Exercise objective
Check each line of the data below for the word "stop". How many lines have it? Answer with the number alone.

BEGIN Source records

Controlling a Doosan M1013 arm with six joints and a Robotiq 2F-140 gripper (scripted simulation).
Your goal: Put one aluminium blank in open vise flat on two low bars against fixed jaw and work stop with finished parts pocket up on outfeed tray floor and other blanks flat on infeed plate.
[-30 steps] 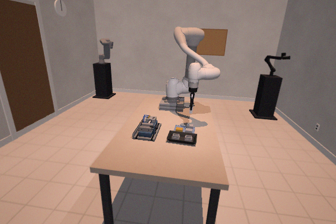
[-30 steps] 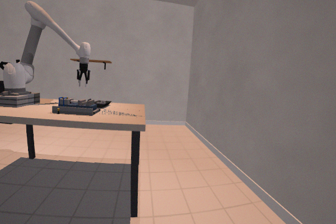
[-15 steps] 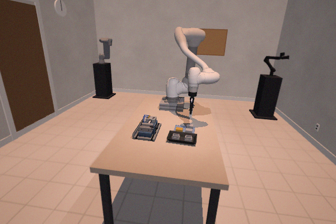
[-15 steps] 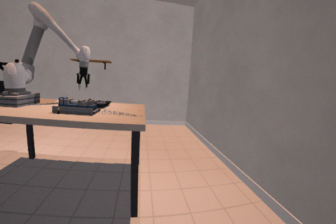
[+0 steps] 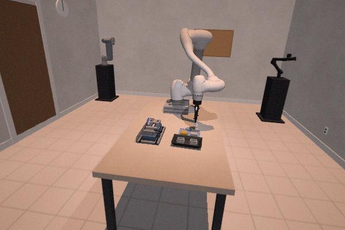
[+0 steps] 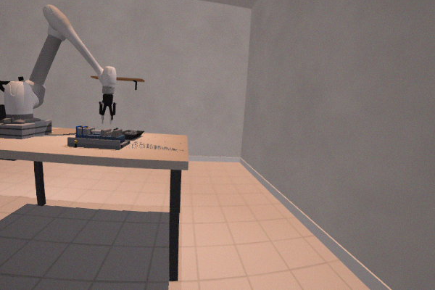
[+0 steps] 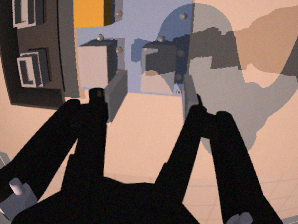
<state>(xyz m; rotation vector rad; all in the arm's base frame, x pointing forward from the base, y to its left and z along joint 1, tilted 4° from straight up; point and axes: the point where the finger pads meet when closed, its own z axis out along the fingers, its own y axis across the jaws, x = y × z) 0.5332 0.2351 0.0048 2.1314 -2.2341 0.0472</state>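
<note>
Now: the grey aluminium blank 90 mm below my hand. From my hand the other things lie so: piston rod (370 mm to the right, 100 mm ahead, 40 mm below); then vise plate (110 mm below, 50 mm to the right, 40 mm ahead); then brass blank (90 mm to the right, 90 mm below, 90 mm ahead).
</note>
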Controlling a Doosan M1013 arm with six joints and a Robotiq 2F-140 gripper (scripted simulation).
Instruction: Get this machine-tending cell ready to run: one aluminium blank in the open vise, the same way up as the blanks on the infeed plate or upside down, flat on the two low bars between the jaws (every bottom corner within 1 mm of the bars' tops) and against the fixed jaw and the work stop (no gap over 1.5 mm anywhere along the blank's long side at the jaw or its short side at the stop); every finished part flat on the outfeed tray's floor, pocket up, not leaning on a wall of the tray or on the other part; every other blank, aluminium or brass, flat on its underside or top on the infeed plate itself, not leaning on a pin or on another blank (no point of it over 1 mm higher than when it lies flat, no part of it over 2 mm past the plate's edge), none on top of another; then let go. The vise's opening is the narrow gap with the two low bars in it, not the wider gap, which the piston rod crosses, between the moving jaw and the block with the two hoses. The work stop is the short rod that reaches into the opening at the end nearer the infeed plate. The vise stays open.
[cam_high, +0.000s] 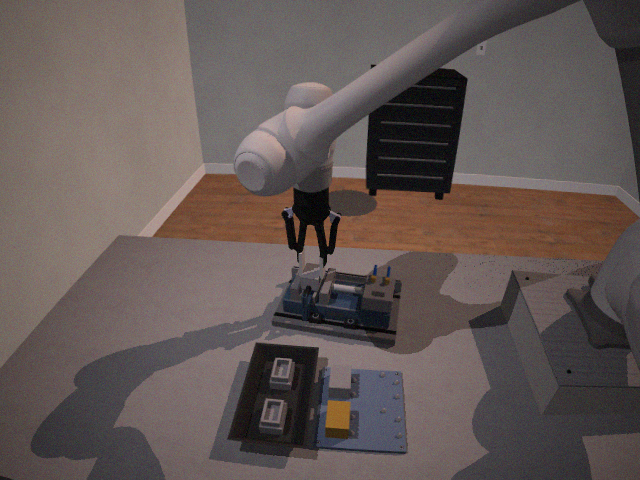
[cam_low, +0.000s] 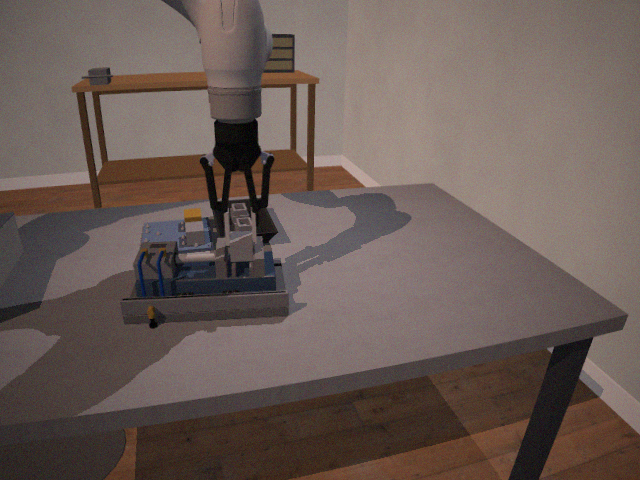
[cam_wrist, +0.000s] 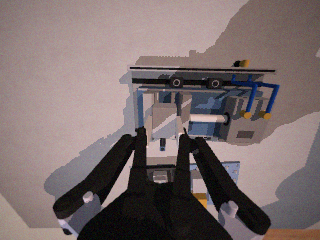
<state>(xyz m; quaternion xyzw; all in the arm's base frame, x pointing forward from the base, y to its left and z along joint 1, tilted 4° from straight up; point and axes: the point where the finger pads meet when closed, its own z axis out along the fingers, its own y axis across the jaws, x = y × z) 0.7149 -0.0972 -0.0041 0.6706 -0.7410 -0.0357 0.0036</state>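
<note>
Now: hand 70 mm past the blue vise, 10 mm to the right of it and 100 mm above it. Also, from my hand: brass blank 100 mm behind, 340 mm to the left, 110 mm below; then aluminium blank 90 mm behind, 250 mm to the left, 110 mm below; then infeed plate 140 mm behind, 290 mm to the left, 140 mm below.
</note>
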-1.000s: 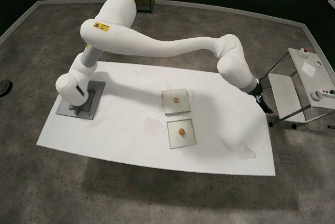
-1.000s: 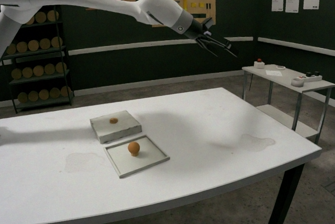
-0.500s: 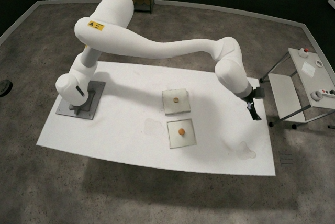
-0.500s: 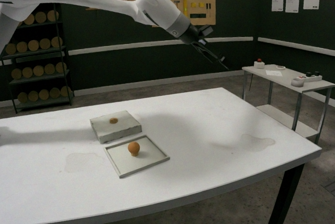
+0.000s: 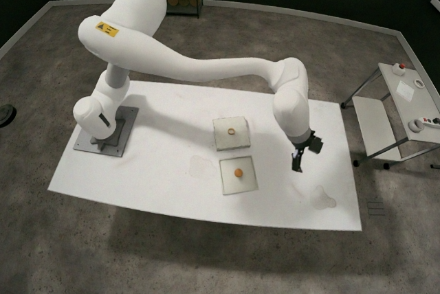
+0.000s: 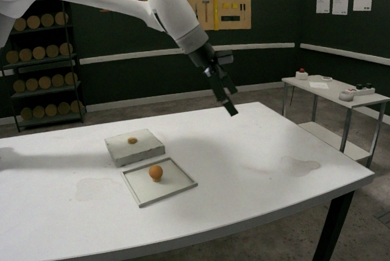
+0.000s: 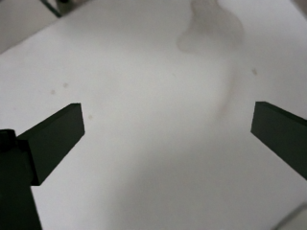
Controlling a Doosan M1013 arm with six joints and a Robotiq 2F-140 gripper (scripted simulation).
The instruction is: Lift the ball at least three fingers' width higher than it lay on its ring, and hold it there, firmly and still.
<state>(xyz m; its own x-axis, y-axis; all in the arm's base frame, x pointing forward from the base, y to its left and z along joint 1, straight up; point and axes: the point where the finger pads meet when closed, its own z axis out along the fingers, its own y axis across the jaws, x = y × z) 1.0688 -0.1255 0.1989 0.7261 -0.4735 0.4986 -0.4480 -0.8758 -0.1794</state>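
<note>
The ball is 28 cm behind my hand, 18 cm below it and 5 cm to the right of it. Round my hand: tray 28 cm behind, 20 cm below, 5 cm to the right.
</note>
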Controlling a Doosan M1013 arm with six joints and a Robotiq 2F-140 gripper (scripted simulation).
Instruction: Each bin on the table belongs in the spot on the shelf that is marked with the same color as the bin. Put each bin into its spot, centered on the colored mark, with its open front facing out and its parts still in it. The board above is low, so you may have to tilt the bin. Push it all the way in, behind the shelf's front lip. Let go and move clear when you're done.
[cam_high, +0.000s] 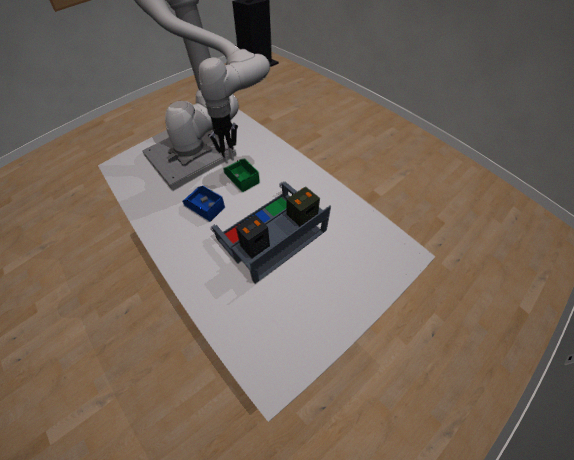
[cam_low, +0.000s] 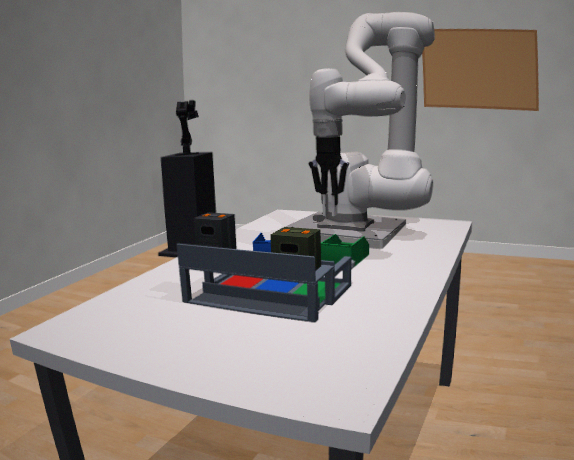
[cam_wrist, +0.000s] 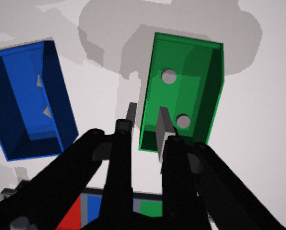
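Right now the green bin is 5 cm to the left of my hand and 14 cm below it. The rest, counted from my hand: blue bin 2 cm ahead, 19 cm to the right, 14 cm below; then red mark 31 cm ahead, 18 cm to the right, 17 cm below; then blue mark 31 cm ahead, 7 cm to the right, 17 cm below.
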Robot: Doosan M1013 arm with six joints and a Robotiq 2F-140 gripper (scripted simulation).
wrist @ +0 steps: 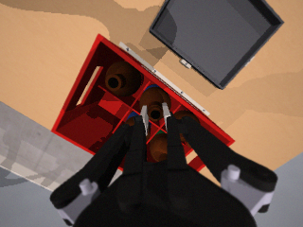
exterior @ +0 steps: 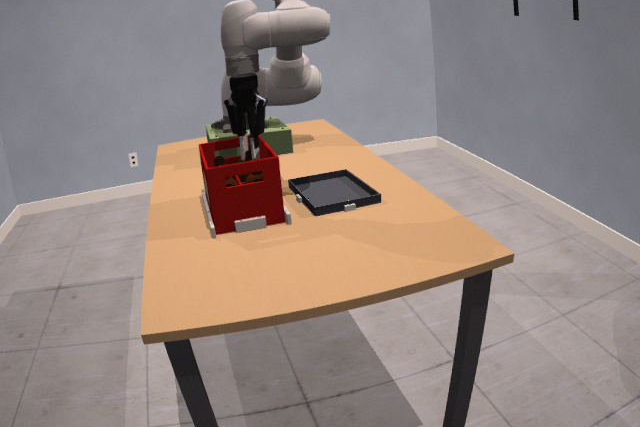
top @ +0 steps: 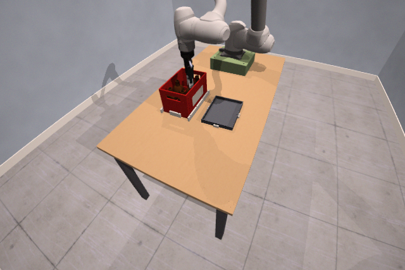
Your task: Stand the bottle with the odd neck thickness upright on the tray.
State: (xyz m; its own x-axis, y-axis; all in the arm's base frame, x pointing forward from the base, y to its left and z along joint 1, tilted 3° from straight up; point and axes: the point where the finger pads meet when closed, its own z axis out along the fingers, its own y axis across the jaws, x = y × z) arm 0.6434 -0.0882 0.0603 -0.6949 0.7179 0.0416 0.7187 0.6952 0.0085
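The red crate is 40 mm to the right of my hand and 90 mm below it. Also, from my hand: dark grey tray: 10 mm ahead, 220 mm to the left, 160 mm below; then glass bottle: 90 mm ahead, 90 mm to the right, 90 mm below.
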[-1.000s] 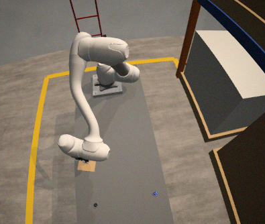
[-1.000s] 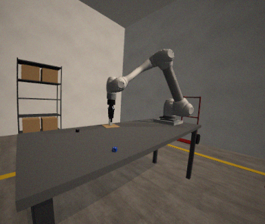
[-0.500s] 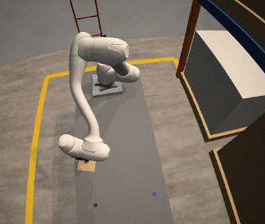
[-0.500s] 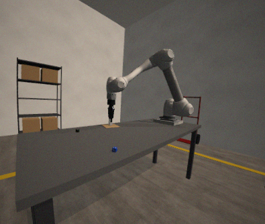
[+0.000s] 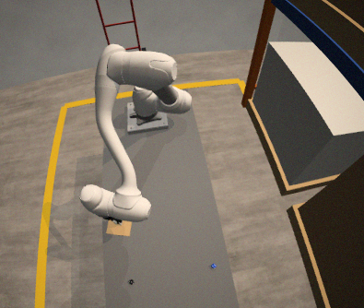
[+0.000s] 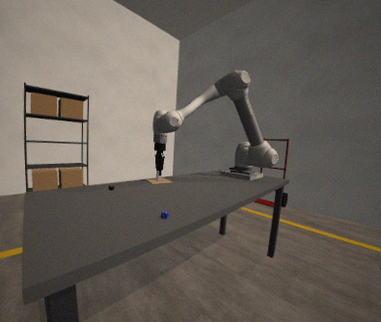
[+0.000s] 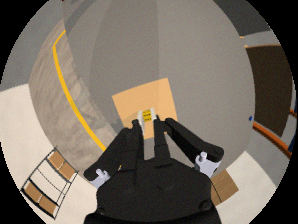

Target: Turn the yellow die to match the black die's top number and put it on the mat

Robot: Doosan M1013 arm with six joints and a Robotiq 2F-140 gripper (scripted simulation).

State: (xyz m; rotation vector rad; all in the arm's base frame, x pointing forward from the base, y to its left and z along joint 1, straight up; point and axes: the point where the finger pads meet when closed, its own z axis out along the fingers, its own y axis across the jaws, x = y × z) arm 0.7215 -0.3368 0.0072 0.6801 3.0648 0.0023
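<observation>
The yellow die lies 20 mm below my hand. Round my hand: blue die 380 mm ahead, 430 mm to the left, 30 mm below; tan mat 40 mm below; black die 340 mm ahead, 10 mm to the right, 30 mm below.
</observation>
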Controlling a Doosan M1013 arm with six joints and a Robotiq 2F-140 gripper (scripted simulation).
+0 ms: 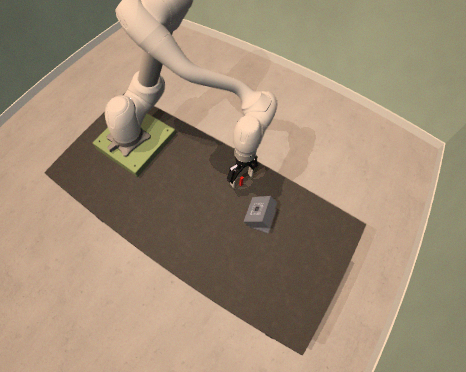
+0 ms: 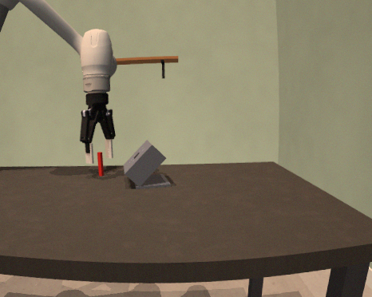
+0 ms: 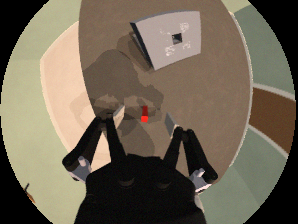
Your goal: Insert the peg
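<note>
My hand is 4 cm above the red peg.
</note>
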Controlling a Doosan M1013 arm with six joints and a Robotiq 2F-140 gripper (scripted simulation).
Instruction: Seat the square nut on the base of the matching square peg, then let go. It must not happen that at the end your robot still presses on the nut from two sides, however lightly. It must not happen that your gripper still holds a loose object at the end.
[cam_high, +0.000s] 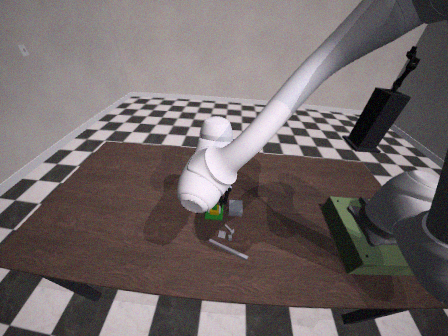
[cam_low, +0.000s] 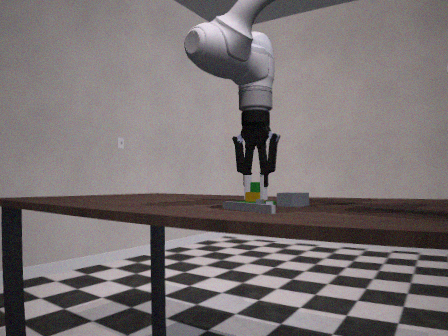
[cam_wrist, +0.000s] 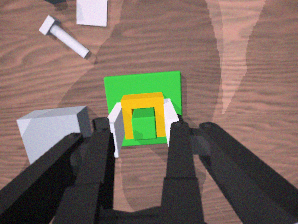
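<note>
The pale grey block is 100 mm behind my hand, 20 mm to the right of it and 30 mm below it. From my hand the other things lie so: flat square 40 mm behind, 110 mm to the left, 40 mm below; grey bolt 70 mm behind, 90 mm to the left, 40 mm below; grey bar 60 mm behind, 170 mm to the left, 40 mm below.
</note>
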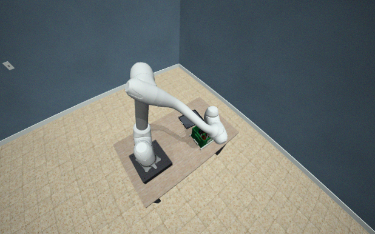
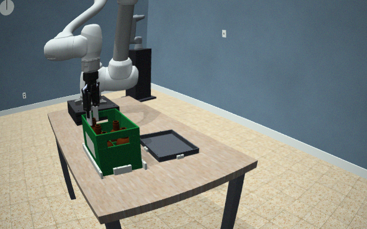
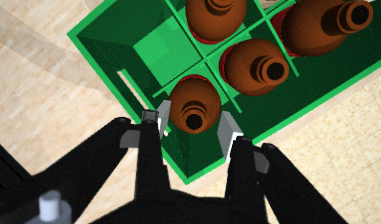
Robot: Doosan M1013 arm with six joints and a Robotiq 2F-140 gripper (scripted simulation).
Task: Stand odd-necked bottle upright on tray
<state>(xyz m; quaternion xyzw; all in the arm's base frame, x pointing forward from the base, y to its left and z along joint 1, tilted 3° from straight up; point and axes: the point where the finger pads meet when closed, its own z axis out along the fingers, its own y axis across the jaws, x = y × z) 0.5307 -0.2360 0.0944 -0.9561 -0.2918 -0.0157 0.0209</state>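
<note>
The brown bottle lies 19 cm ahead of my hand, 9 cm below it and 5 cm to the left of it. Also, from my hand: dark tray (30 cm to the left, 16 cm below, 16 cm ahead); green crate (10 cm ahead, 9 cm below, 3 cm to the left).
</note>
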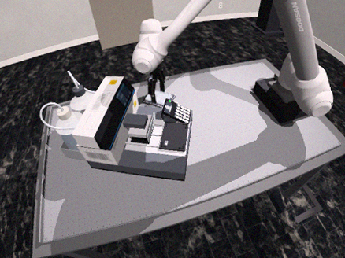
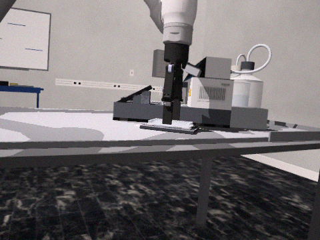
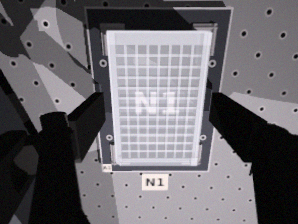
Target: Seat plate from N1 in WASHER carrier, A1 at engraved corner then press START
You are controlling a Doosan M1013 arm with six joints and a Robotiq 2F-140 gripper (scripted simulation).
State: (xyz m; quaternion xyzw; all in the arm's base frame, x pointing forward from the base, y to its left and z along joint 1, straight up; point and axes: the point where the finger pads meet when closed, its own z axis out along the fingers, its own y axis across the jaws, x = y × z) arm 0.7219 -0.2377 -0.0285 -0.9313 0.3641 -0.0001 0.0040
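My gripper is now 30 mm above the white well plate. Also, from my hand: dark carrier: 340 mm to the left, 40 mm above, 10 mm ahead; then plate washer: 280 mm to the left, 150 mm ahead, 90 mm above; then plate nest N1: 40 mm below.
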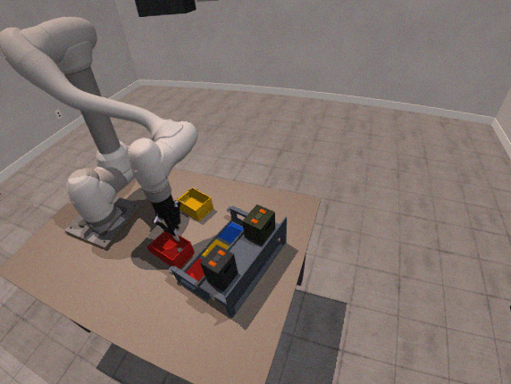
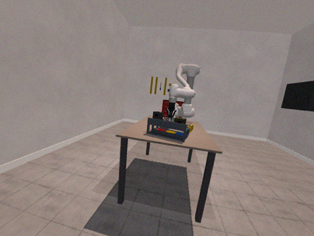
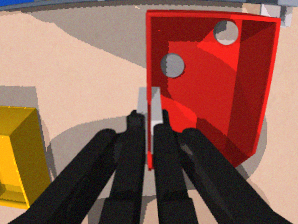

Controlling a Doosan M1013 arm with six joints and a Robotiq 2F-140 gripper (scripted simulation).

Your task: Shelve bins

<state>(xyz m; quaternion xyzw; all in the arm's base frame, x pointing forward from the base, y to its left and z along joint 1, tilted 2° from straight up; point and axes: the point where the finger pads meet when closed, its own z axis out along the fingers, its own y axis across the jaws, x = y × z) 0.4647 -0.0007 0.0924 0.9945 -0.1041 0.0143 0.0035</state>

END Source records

Answer space
2